超超临界锅炉过热器管裂纹尖端塑性区数值研究

Numerical Research on Plastic Zong at Crack Tip of Superheater Tube for Supercritical Critical Boier

针对超超临界锅炉含裂纹的过热器管,采用数值模拟对长时间高温高压下裂纹尖端的应力应变场进行分析,并结合塑性区理论,对裂纹尖端塑性区的大小进行估算,提出一种有限元求解塑性区大小的方法。结果表明,裂纹尖端的应力、应变及塑性区的大小不仅与内压大小有关,而且与温度高低有关,在温度一定时,内压越大,塑性应变越大;在内压相同而温度越高时,塑性应变也越大。在长时间高温高压下,有限元求解塑性区结果与塑性区理论结果存在一定差别,并分析了这种差别出现的原因。最后,利用小范围屈服条件对裂纹尖端塑性区在长时间高温高压下进行了评估,表明采用应力强度因子K作为T92过热器管疲劳裂纹扩展的断裂参量是合适的。

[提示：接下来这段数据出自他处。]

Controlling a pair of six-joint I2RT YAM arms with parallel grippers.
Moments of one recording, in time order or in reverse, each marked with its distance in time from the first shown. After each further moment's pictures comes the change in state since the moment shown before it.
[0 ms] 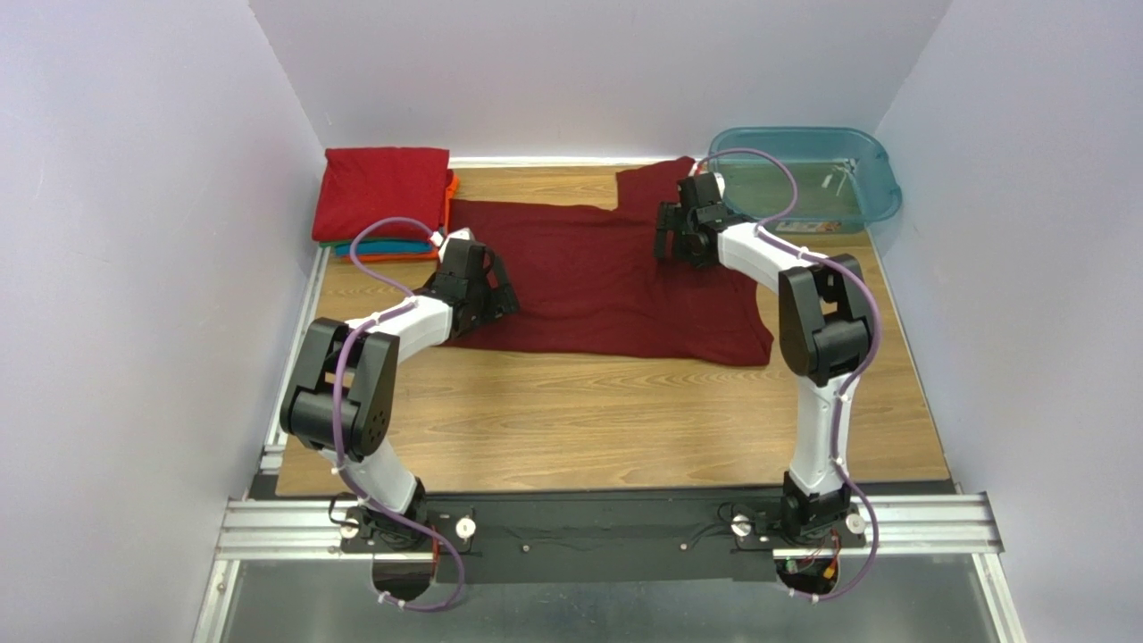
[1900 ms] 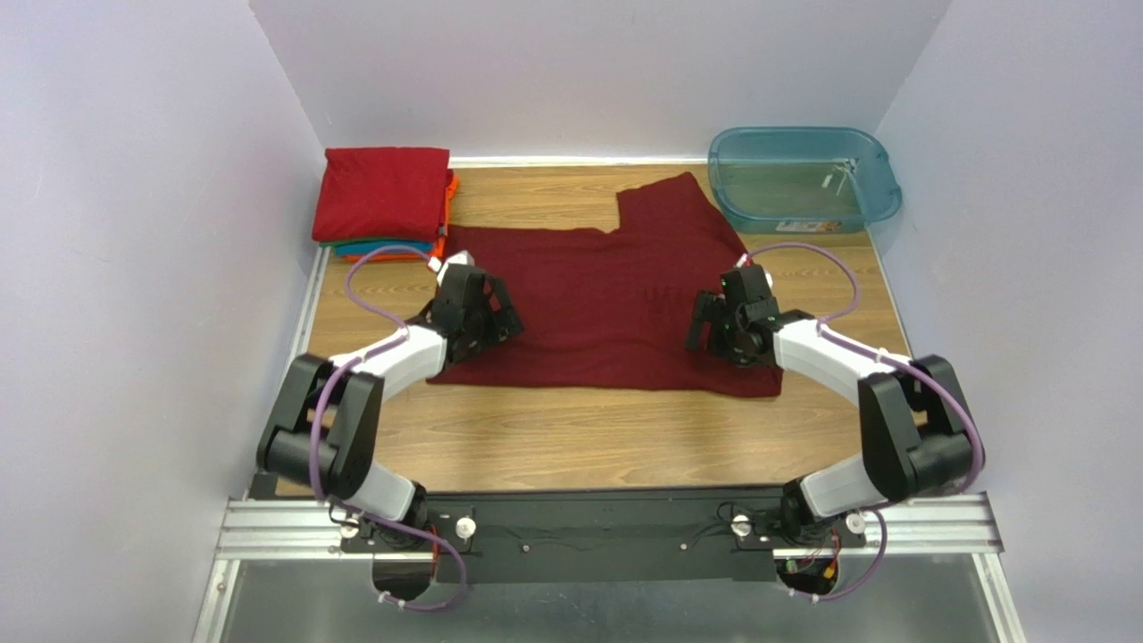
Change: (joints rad) left arm -0.046 -0.130 -0.143 0.037 0.043 -0.098; right arm 0.000 -0.578 -0.743 0.042 -0.106 0.180
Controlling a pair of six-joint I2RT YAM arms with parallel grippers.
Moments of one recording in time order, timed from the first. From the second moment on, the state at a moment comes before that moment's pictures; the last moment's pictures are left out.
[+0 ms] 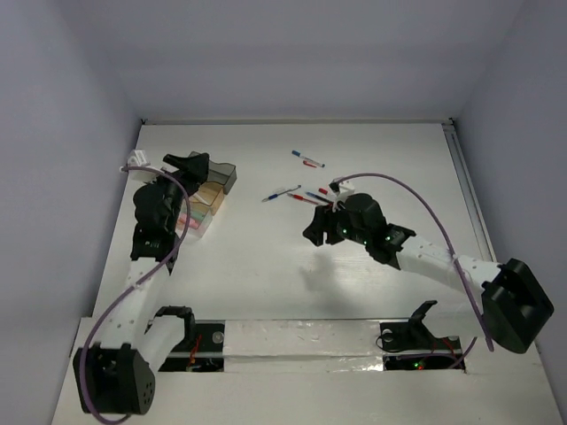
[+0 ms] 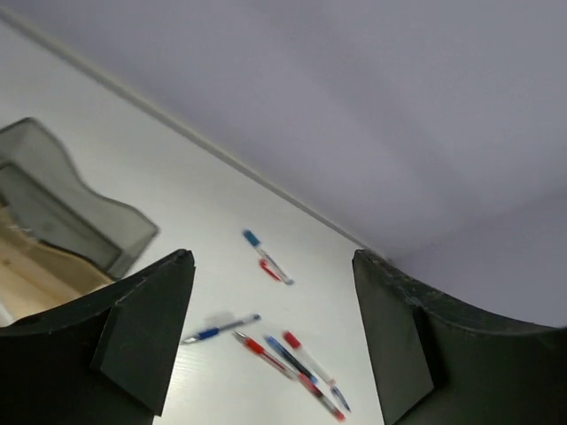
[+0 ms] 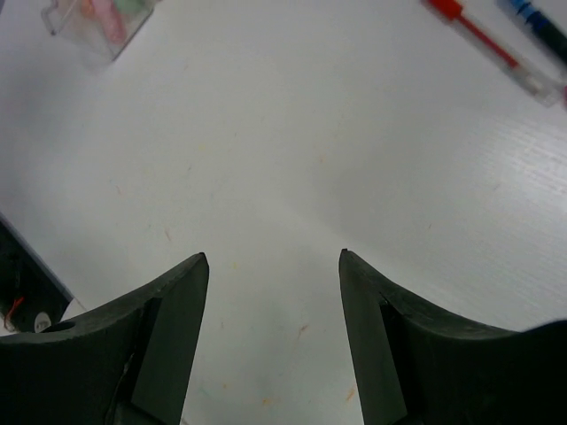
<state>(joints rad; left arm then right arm) -0.05 0.94 0.60 0.36 0.00 -0.85 0.74 1.23 0.67 0.06 -0.08 0.47</state>
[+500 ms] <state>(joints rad) -0.15 0.54 0.76 -0.08 0.23 -0.45 0.45 1.70 1.24 -0.01 -0.06 0.29</state>
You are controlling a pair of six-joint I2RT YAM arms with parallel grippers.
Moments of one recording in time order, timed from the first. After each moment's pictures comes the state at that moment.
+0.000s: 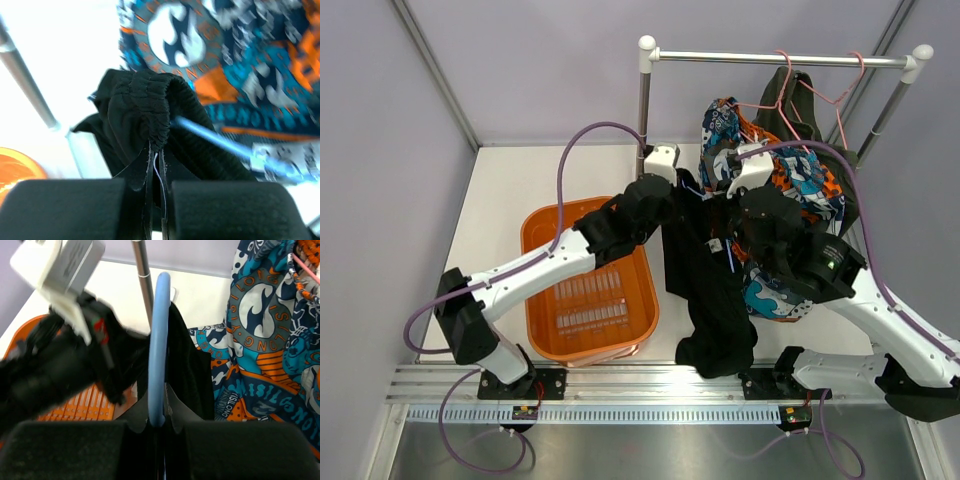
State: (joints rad) left arm -0.98 1.56 1.43 -0.21 -0.44 -0.40; right arm 0.93 1.09 1.45 -0.68 0.54 0.30
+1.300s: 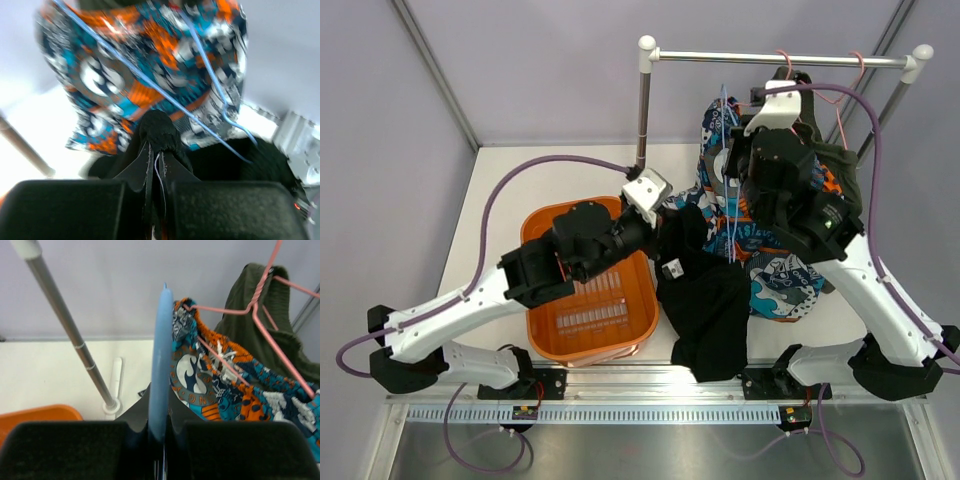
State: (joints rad) left arm -1.18 1.21 1.40 -0.28 -0.26 -0.09; right arm 0.82 1.28 1.75 -0.58 0.78 0.14
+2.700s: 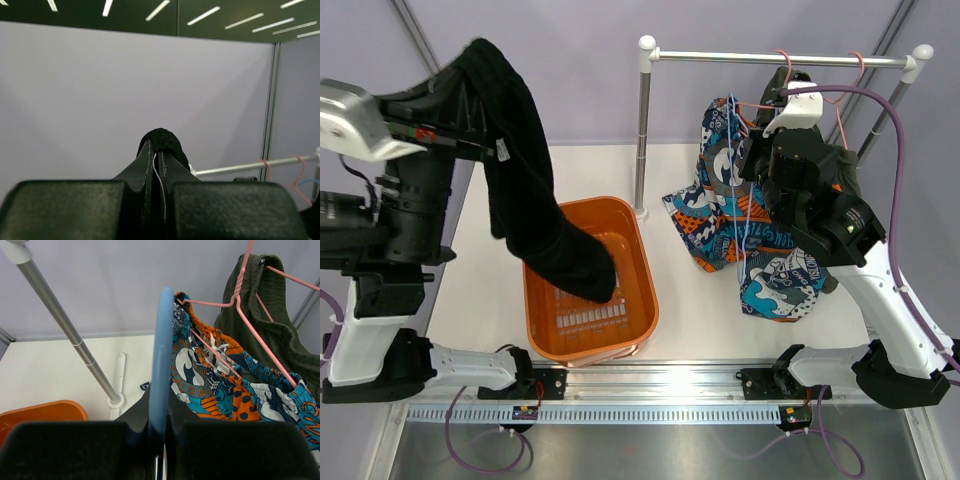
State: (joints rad) left arm -1.18 1.15 2.03 -0.01 -0.61 0.59; right arm 0.74 1.25 1.79 -0.68 0.69 0.21
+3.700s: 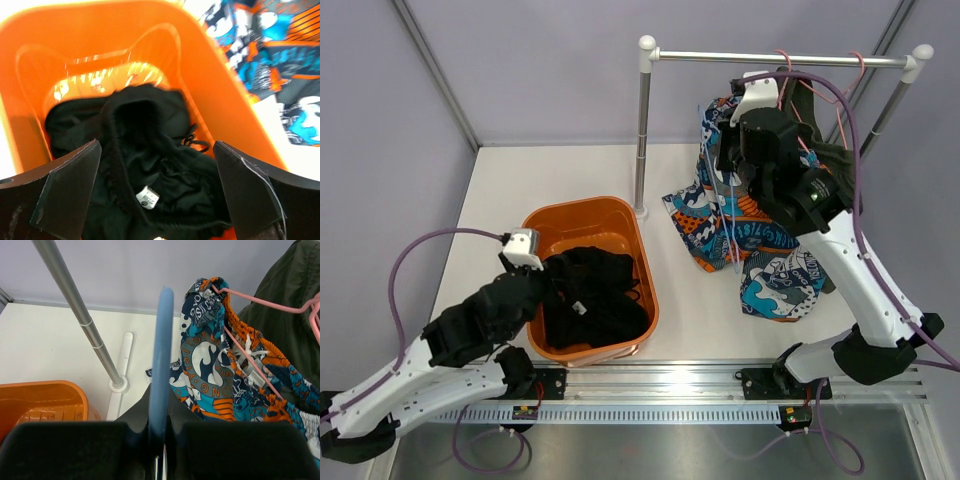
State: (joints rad) left arm -1.01 0.49 0.73 -0.65 -0.63 -0.56; right arm 0.69 1.39 1.85 -0.71 0.53 0.17
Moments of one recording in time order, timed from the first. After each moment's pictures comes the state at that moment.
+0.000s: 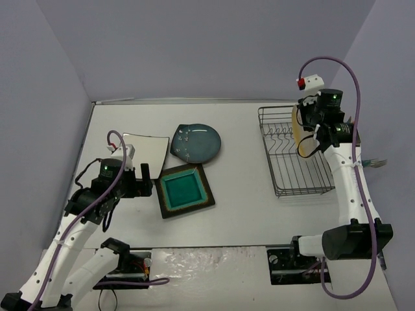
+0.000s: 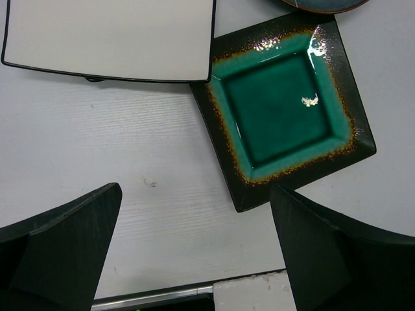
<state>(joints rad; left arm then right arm) -0.35 0.76 0.89 -0.88 -0.08 -0.31 0.01 1.32 1.45 -0.65 0.08 -0.33</state>
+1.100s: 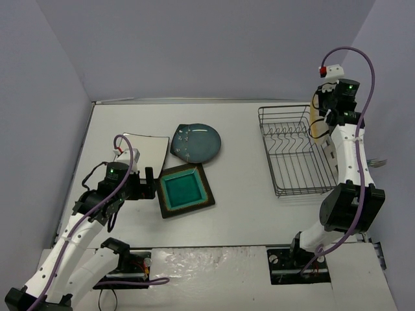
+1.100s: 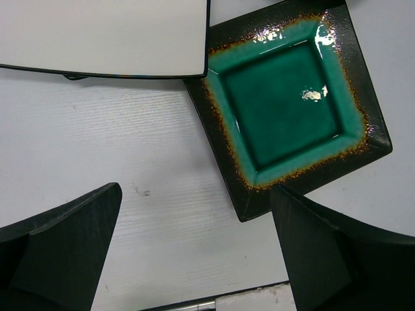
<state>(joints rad) -0.35 0.76 0.77 -0.76 -0.06 -0.30 -0.21 1.57 1.51 -0.37 -0.01 -0.35</state>
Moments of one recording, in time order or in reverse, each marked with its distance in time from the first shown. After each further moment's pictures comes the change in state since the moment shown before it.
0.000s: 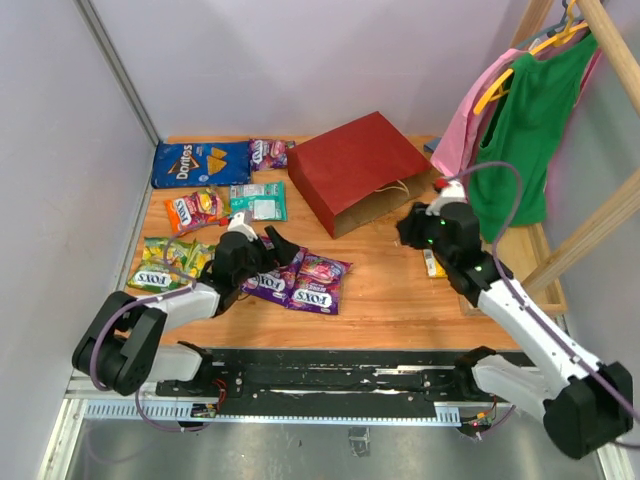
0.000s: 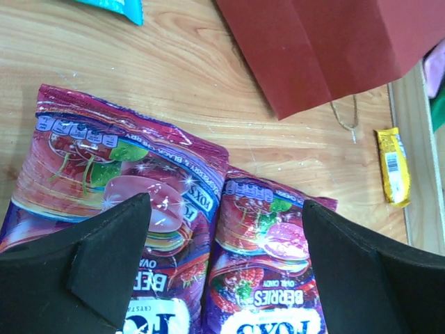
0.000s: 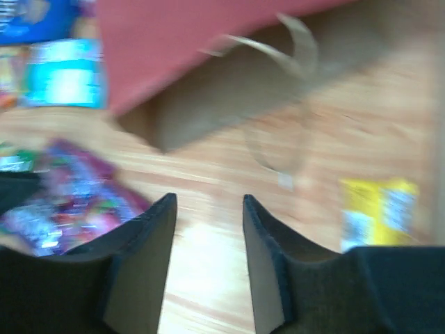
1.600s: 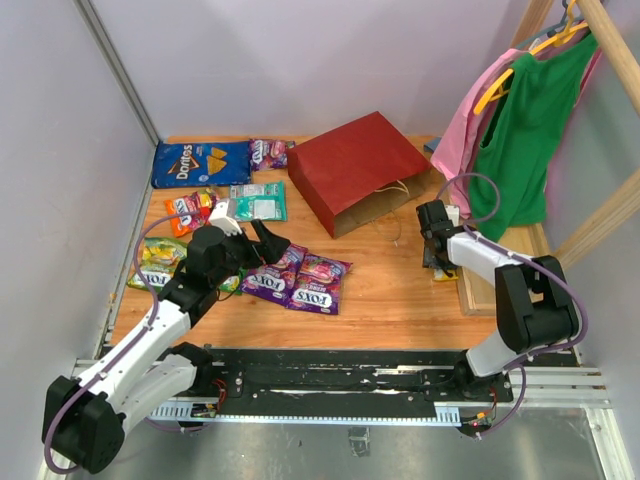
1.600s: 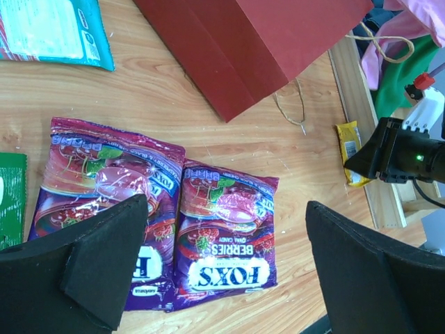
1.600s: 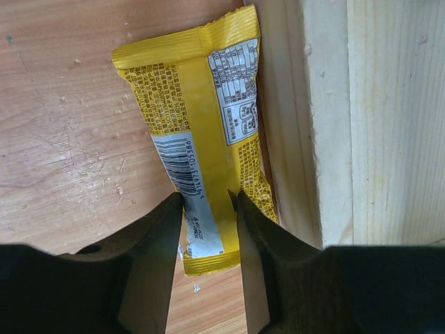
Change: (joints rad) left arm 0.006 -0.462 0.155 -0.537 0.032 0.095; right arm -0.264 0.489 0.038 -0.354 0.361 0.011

For ultra-supercritical boiler of a super-heater tube with cracks,the stress-strain field at the crack tip is analyzed by numerical simulation under high temperature and high pressure for a long time.According to the theory of plastic zones,the size of the plastic zone at the crack tip is estimated,and a finite element method for calculating,the size of plastic zone is proposed.The research results indicate that the stress and strain,as well as the size of the plastic zone at the crack tip are related not only to the internal pressure but also to the temperature.At a certain temperature,the plastic strain increases with the increase of internal pressure and when the internal pressure is constant,the plastic strain increases with the increase of temperature.Under high temperature and high pressure for a long time,there is some difference between the result of finite element method and that of plastic zone theory,and the reason of the difference is analyzed.The plastic zone at the crack tip is evaluated by using a small range of yield conditions under high temperature and high pressure for a long time,it is shown that the stress intensity factor K is an appropriate fracture parameter for the fatigue crack growth of the T92 superheater tube.